(DATASET CONTENT Opens)

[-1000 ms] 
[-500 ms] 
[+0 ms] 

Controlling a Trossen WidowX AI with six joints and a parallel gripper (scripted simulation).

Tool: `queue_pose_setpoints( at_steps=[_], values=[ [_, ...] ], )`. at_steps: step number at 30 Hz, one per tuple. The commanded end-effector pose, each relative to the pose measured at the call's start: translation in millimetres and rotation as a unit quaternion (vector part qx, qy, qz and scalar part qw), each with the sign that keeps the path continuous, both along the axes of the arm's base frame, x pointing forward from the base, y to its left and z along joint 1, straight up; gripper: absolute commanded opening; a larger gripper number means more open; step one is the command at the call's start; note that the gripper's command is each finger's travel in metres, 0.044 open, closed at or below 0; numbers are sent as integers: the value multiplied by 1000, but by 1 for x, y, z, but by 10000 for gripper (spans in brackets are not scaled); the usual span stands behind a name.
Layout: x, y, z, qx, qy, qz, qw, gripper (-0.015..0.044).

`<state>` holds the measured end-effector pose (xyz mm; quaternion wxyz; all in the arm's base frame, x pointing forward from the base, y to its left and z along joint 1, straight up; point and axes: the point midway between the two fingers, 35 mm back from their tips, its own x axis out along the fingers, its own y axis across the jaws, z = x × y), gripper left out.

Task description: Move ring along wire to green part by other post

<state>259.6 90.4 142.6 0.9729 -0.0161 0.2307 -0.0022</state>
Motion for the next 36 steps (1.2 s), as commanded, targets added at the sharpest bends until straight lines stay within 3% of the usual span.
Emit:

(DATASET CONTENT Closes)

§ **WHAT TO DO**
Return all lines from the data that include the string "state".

§ **TASK SOLUTION**
`<state>` holds the measured end-effector pose (xyz mm; quaternion wxyz; all in the arm's base frame, x pointing forward from the base, y to its left and z along joint 1, straight up; point and axes: the point midway between the two fingers, 35 mm back from their tips, its own x axis out along the fingers, its own y axis across the jaws, z = x × y), gripper left out.
<state>259.6 90.4 142.6 0.9729 -0.0161 0.2307 -0.0022</state>

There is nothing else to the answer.